Data excerpts>
● ● ●
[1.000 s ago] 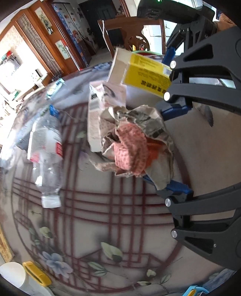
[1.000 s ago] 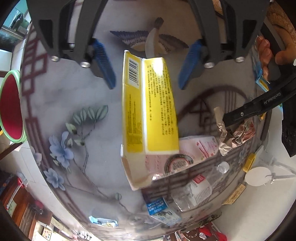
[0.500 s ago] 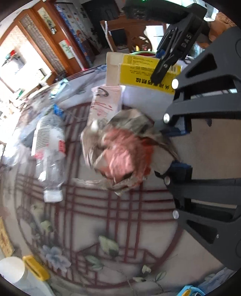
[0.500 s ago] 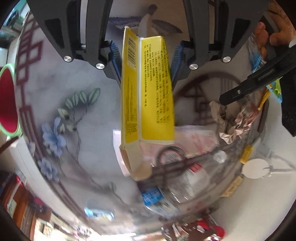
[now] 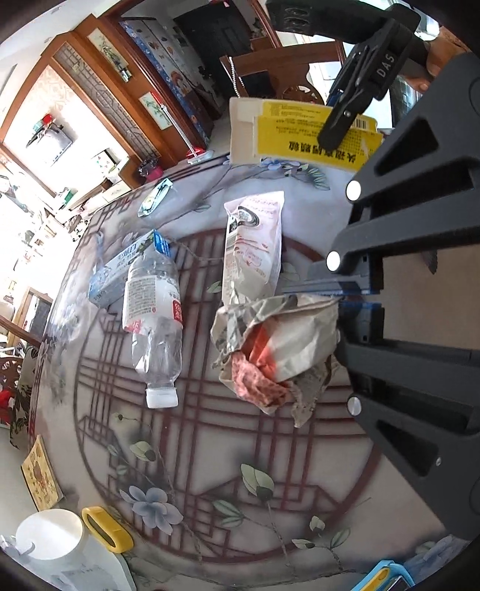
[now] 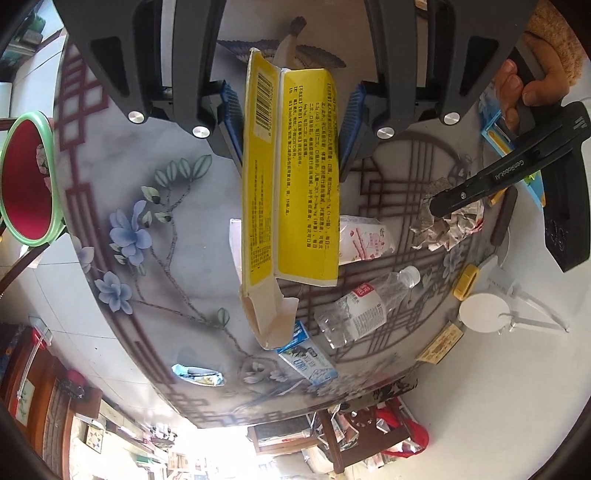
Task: Collect trash
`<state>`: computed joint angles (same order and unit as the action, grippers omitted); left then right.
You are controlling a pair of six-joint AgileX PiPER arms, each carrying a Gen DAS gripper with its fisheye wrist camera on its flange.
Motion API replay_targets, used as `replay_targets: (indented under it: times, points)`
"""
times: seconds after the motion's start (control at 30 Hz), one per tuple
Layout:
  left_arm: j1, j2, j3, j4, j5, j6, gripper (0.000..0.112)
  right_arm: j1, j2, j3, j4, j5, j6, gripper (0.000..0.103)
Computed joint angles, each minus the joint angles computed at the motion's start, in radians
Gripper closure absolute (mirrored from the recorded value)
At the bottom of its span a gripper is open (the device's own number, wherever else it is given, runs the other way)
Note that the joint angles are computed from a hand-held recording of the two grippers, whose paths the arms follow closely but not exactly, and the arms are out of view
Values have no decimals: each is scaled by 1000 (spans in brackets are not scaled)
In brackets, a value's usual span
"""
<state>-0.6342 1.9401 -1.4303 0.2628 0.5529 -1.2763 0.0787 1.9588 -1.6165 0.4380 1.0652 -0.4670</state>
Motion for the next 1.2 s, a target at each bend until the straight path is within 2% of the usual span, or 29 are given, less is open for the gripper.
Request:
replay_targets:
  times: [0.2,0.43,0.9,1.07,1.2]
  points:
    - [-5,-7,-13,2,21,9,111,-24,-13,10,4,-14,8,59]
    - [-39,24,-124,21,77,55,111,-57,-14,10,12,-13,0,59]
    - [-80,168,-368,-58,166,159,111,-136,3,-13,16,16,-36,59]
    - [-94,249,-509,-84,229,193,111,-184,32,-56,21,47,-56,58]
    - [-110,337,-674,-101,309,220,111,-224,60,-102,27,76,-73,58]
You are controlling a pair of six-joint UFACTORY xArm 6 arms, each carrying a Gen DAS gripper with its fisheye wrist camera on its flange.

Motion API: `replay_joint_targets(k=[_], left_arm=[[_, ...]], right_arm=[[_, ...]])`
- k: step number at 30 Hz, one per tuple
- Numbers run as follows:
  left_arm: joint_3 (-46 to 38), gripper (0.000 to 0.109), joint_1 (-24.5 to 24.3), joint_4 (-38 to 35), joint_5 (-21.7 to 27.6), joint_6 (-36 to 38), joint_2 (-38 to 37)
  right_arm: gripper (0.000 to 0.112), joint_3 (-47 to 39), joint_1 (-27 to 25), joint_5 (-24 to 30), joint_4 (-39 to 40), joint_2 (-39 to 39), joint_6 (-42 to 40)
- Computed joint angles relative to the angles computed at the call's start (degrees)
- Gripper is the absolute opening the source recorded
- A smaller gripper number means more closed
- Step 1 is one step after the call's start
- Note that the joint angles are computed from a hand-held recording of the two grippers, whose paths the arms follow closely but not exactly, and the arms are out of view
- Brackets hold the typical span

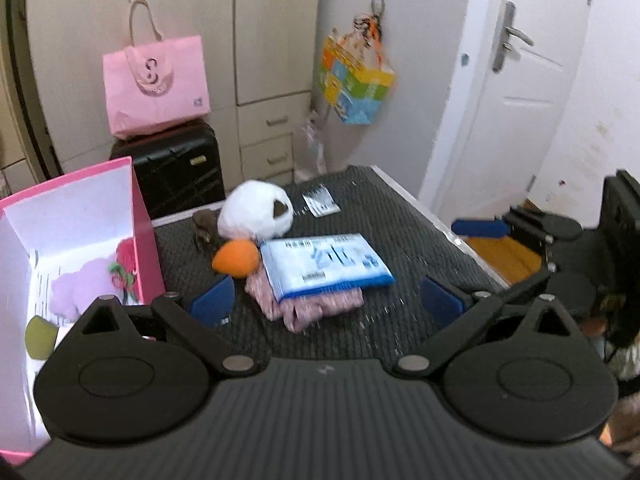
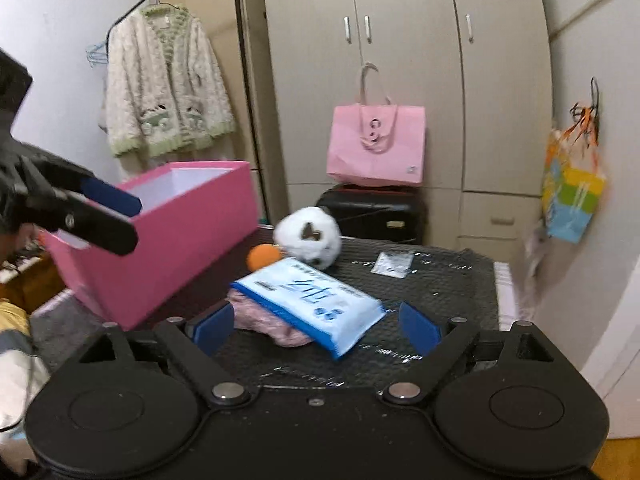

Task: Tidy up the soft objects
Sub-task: 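Move both tools back to the blue-and-white wet wipes pack, then close both tools on the edges of the wet wipes pack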

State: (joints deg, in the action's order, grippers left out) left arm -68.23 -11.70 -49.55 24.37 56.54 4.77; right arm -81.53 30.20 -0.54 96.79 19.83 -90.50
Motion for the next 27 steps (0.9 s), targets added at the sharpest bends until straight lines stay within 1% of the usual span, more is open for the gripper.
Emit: replay_joint_targets(k=[2,3,6,7,8,9,11,12,13,15,16,17,20,22,23,25,27], left_arm=[[-0.9,0.099,-1.3,-1.3,-3.7,-2.7,1.7],[-1.7,0.099,-1.5,-1.4,-4.1,-4.1,2.5],[-4.6,0.098,-1.5,-4.1,-2.6,-5.4,5.3],[-5.4,0.098,-1.7,-4.7,-2.8,-5.8,6.4],[-6.0,0.098,-2.1,-4.7,-3.6,-6.3,7.4],[-6.6,0.098,-2.6,-4.3,-5.1,-6.7,8.5],[-7.4,0.097,-3.8,-4.7,-8.6,-5.8,10.6],[-7.8,0.095,-4.6,-4.7,-11.3,-5.5,11.8],[-8.3,0.092,-5.1,-4.1,-12.9,-5.8,12.8],[-9.1,0.08,-5.6,-1.4,-15.7,-8.5,14.6],[-9.6,0.08,-5.7,0.1,-17.1,-10.1,15.6],[-10.4,0.08,-5.5,1.5,-17.1,-11.5,16.5],[-12.8,0.078,-4.3,6.1,-14.8,-18.2,18.9],[-14.1,0.075,-3.8,9.3,-13.5,-21.9,20.5],[-14.4,0.072,-3.7,10.7,-13.0,-23.3,21.0],[-15.6,0.071,-3.3,12.2,-10.6,-24.8,22.2],[-16.3,0.071,-3.2,12.7,-9.5,-25.6,23.1]], right_arm=[[0.092,-0.5,-0.9,2.6,-5.4,1.1,6.5],[0.092,-0.7,-1.3,3.4,-6.2,1.3,7.7],[0.092,-2.3,-1.7,4.5,-5.2,2.6,7.2],[0.092,-2.7,-1.8,4.9,-5.4,3.0,7.6],[0.092,-3.2,-2.2,5.7,-6.8,3.7,9.7],[0.092,-3.5,-2.4,6.4,-9.2,4.2,13.0],[0.092,-4.3,-3.8,9.5,-16.4,5.6,24.1],[0.092,-5.0,-4.5,11.4,-18.6,6.4,28.1],[0.092,-5.7,-5.3,13.7,-20.9,7.2,32.6],[0.092,-8.0,-6.5,17.1,-21.8,9.4,38.4],[0.092,-8.9,-6.8,18.1,-21.3,10.3,39.7],[0.092,-9.8,-6.9,18.2,-21.4,11.3,40.9],[0.091,-11.3,-6.2,16.7,-20.0,13.2,40.9],[0.091,-11.9,-5.9,16.3,-17.8,13.8,39.7],[0.09,-11.9,-5.8,16.1,-17.5,13.9,39.7],[0.088,-11.5,-5.8,15.8,-15.9,13.7,39.0],[0.084,-11.4,-6.1,15.9,-15.1,13.6,39.3]])
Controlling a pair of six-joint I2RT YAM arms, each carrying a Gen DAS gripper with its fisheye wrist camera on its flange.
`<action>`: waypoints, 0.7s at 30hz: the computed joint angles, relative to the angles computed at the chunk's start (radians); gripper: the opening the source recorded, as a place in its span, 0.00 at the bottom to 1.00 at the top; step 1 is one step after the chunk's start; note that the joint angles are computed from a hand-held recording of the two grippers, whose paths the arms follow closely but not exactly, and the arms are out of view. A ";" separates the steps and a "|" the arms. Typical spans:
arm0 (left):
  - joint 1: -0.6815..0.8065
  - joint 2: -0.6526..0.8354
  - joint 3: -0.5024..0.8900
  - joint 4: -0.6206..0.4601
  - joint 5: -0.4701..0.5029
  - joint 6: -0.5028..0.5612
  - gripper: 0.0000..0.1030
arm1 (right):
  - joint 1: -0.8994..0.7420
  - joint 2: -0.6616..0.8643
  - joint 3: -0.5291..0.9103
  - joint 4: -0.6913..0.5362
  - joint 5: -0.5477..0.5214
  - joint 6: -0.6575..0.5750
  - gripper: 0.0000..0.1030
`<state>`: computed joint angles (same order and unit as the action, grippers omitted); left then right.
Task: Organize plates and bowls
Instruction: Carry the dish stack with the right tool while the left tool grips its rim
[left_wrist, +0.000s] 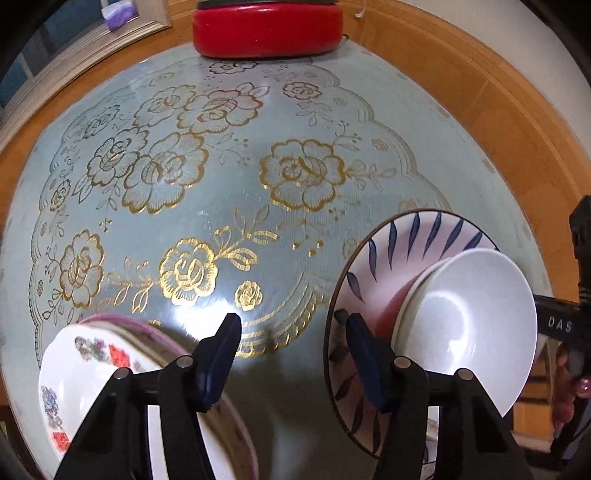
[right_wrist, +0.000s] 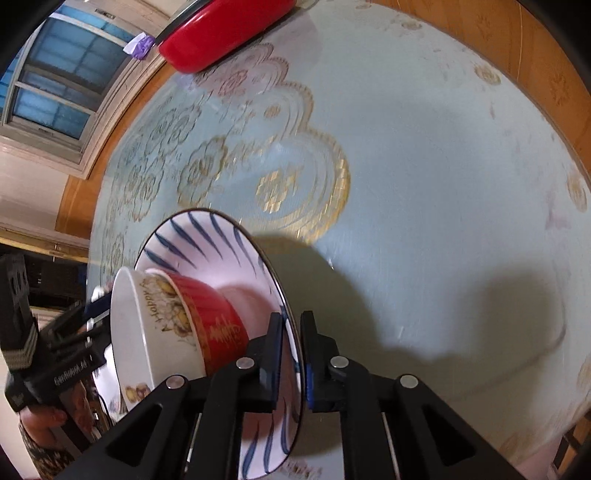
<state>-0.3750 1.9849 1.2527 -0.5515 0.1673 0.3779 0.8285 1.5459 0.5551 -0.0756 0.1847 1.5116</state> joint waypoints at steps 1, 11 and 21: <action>-0.013 0.006 0.007 0.010 -0.008 -0.019 0.57 | -0.029 -0.006 -0.007 0.006 -0.009 -0.031 0.09; -0.010 0.083 0.056 0.064 0.070 -0.166 0.79 | -0.181 -0.090 -0.162 0.159 -0.070 -0.164 0.19; 0.008 0.076 0.001 0.172 0.129 -0.153 0.81 | -0.132 -0.097 -0.227 0.272 -0.052 -0.259 0.20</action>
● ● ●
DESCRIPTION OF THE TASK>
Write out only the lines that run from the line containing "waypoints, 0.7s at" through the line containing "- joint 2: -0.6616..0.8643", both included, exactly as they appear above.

ANSWER BELOW>
`<action>`: waypoints, 0.7s at 30hz: the computed joint angles, relative to the angles computed at the chunk's start (radians); gripper: the opening the source recorded, as a place in its span, 0.00 at the bottom to 1.00 at the top; step 1 is one step after the chunk's start; note that the joint angles are computed from a hand-held recording of the two grippers, whose paths the arms follow closely but not exactly, and the arms are out of view. A ";" separates the steps and a "|" the arms. Typical spans:
arm0 (left):
  - joint 1: -0.6815..0.8065
  - joint 2: -0.6526..0.8354
  - joint 3: -0.5024..0.8900
  - joint 4: -0.6206..0.4601
  - joint 5: -0.4701..0.5029
  - joint 6: -0.5028..0.5612
  - gripper: 0.0000..0.1030
arm1 (right):
  - joint 1: -0.8994..0.7420
  - joint 2: -0.6616..0.8643

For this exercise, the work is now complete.